Schmidt decomposition manages to write a pure state using just d terms

Question

Suppose $|\psi\rangle$ $\in \mathrm{H_A}\otimes\mathrm{H_B}$ is a pure state and we can write a representation of $|\psi\rangle$ like $|\psi\rangle = \sum_j |\alpha_j\rangle|\beta_j\rangle$, where $|\alpha_j\rangle$ and $|\beta_j\rangle$ are un-normalized states for systems A and B, respectively. How can I prove that the numbers of terms in such representation are greater or equal to the terms in a Schmidt decomposition? My attempt is to begin using the partial trace but I don´t get anything.

Answer 1

Start by writing your state $|\psi\rangle$ in terms of the Schmidt decomposition $$ |\psi\rangle=\sum_i\sqrt{p_i}|u_i\rangle|v_i\rangle $$ where $|u_i\rangle$ and $|v_i\rangle$ are orthonormal bases.

You want to evaluate the partial trace $$ \text{Tr}_2|\psi\rangle\langle\psi|. $$ Remember that when you take the trace, you can select any orthonormal basis that you want. It's particularly convenient to select $\{|v_i\rangle\}$ in this case, $$ \text{Tr}_2|\psi\rangle\langle\psi|=\sum_i(I\otimes\langle v_i|)|\psi\rangle\langle\psi|(I\otimes |v_i\rangle)=\sum_ip_i|u_i\rangle\langle u_i| $$ (I've deliberately skipped a step or 2 in that calculation, that you'd want to fill in for yourself.)

What does this tell you? The rank of the reduced density matrix is $d$, the number of non-zero Schmidt coefficients.

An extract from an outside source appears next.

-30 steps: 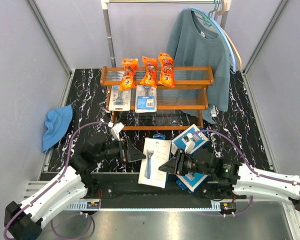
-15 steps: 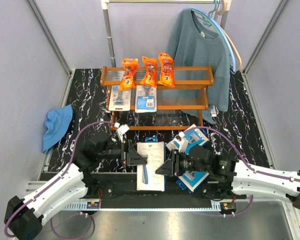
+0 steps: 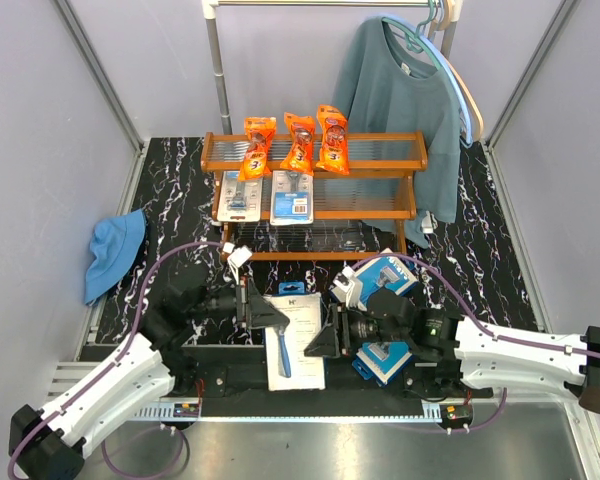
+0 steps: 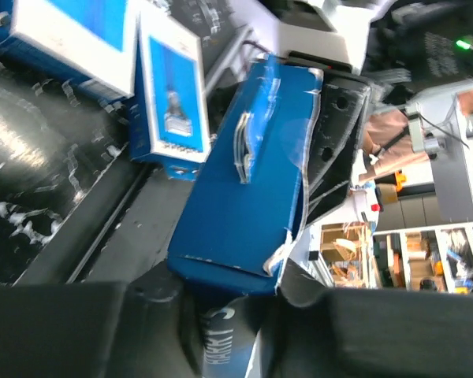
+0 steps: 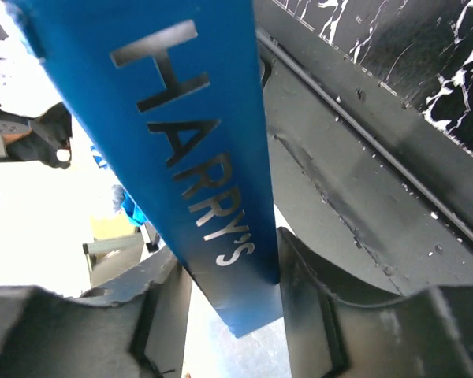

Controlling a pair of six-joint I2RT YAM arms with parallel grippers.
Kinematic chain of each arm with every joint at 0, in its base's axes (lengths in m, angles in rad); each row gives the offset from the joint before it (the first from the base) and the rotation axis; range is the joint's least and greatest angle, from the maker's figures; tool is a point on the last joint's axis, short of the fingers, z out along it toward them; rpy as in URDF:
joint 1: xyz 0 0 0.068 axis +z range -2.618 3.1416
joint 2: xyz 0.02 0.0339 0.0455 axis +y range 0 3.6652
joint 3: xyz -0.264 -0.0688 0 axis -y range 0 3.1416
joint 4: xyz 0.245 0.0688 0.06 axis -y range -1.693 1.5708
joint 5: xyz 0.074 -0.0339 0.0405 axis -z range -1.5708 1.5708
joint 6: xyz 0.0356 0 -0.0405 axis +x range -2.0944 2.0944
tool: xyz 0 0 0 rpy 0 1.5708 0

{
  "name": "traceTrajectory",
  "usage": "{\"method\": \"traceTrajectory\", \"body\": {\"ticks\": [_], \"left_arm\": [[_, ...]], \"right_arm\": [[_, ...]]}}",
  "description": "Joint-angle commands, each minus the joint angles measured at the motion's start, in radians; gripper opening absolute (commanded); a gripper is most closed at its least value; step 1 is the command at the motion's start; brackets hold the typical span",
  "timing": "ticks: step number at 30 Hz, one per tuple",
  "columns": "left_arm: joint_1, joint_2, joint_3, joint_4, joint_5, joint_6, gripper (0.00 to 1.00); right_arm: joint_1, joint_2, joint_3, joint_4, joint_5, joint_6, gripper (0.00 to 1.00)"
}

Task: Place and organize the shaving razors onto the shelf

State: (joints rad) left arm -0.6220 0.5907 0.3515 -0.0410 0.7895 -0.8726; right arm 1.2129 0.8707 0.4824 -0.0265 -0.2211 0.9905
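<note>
A flat razor box (image 3: 296, 340), white-faced with a blue razor pictured, hangs tilted between both arms near the table's front. My left gripper (image 3: 272, 313) is shut on its far left corner; the box's blue back (image 4: 244, 181) fills the left wrist view. My right gripper (image 3: 327, 343) grips its right edge, the blue "HARRY'S" side (image 5: 197, 157) touching both fingers. On the shelf (image 3: 380, 165), three orange bags (image 3: 300, 143) lie on the top tier and two blister cards (image 3: 292, 196) on the middle. Two more blue boxes (image 3: 388, 275) (image 3: 385, 360) lie under the right arm.
A blue cloth (image 3: 115, 250) lies at the left of the marbled table. A teal sweater (image 3: 405, 110) hangs from the metal clothes rail (image 3: 218, 70) behind the shelf's right end. Grey walls close in both sides.
The box has travelled left and nearer, carried by the right gripper. The left gripper, wide open before, has closed on the box's far left corner.
</note>
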Motion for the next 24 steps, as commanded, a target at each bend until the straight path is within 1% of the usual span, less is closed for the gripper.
{"method": "traceTrajectory", "body": {"ticks": [1, 2, 4, 5, 6, 8, 9, 10, 13, 15, 19, 20, 24], "left_arm": [[-0.005, -0.012, -0.003, 0.021, -0.036, 0.049, 0.09], [-0.005, -0.015, -0.003, 0.023, -0.039, 0.047, 0.07], [-0.005, -0.017, -0.005, 0.024, -0.052, 0.041, 0.03], [-0.005, -0.017, -0.005, 0.027, -0.058, 0.038, 0.03], [-0.005, -0.017, -0.003, 0.03, -0.062, 0.034, 0.02], [-0.005, -0.011, -0.003, 0.038, -0.085, 0.02, 0.02], [-0.005, -0.009, 0.0, 0.038, -0.101, 0.015, 0.01], [-0.005, -0.006, 0.001, 0.038, -0.11, 0.0, 0.01], [-0.004, 0.024, 0.015, 0.092, -0.144, -0.029, 0.0], [0.001, 0.043, 0.03, 0.119, -0.16, -0.045, 0.0], [0.021, 0.109, 0.046, 0.26, -0.133, -0.112, 0.0], [0.028, 0.118, 0.056, 0.274, -0.128, -0.12, 0.0], [0.045, 0.165, 0.081, 0.342, -0.102, -0.147, 0.0]], "right_arm": [[0.004, -0.053, 0.005, 0.091, 0.064, 0.057, 0.52], [0.004, -0.067, 0.001, 0.092, 0.068, 0.063, 0.57], [0.004, -0.079, -0.016, 0.097, 0.074, 0.071, 0.6], [0.005, -0.094, -0.022, 0.099, 0.078, 0.076, 0.63], [0.004, -0.101, -0.033, 0.1, 0.083, 0.08, 0.69], [0.005, -0.125, -0.044, 0.103, 0.097, 0.086, 0.76], [0.004, -0.134, -0.056, 0.102, 0.103, 0.091, 0.81], [0.005, -0.145, -0.062, 0.103, 0.117, 0.092, 0.83], [0.004, -0.193, -0.093, 0.099, 0.143, 0.106, 0.86], [0.005, -0.239, -0.123, 0.094, 0.158, 0.12, 0.87], [0.005, -0.332, -0.174, 0.056, 0.2, 0.143, 0.88], [0.004, -0.369, -0.182, 0.054, 0.204, 0.152, 0.88], [0.004, -0.433, -0.203, 0.011, 0.215, 0.16, 0.88]]}}
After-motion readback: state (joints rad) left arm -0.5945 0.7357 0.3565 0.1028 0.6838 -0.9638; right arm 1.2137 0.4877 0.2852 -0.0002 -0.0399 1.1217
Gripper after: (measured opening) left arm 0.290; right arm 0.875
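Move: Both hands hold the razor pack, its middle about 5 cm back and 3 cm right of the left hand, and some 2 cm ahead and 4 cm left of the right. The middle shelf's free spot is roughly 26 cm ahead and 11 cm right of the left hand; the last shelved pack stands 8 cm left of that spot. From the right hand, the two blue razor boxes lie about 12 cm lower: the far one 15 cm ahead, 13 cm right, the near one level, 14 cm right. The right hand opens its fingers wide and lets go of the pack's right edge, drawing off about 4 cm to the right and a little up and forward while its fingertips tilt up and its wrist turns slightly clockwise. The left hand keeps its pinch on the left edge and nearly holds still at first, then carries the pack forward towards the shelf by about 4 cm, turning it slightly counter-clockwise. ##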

Now, assume you have a decomposition of $|\psi\rangle$ where the set $\{|\alpha_j\rangle\}$ comprising $d'<d$ elements. The reduced density matrix is $$ \sum_j|\alpha_j\rangle\langle\alpha_k|\langle\beta_k|\beta_j\rangle. $$ The dimension of this matrix cannot be larger that $d'$, and hence is not equal to $d$. Such a decomposition is impossible.

Answer 2

The question is equivalent to asking why the rank of a matrix $A$ (i.e. the number of its nonzero singular values) equals the smallest number of terms in any decomposition of $A$ in unit rank factors.

To state this more precisely, observe that any matrix $A$ can be written as a sum of unit-rank terms. If $A$ is $n\times n$, then a trivial decomposition using $n^2$ terms is $$A = \sum_{ij=1}^n A_{ij} |i\rangle\!\langle j|.$$ The SVD tells you you can also always write $A$ using only $\operatorname{rank}(A)\le n$ terms: $$A = \sum_{k=1}^{\operatorname{rank}(A)} s_k |u_k\rangle\!\langle v_k|,\tag1$$ with $\mathbb{R}\ni s_k\ge0$ the singular values and $\{|u_k\rangle\},\{|v_k\rangle\}$ orthonormal systems. Now the question is: suppose we have some decomposition of the form $$A = \sum_{k=1}^m c_k |a_k\rangle\!\langle b_k|,\tag 2$$ for some $c_k\in\mathbb{C}$ and $|a_k\rangle,|b_k\rangle$. Can we conclude from this that $m\ge \operatorname{rank}(A)$?

To see that this is so, observe that (1) also implies that the support of $A$ (i.e. the orthogonal complement to its ker, i.e. the dimension of the space of vectors which are not sent to $0$ by $A$) has dimension $\operatorname{rank}(A)$. This is because its support is comprised of all and only the vectors writable as linear combinations of $|v_k\rangle$ with $k=1,...,\operatorname{rank}(A)$.

Now, suppose we have (2) with $m<\operatorname{rank}(A)$. This means that the support of $A$ is comprised of all and only the vectors in the span of $m$ vectors. This space is bound to have dimensional smaller than $\operatorname{rank}(A)$. Which means there are up to $\operatorname{rank}(A)$ orthogonal vectors not in the ker of $A$. But that's a contradiction, because from the SVD we now that there are $\operatorname{rank}(A)$ orthogonal vectors not in the ker of $A$.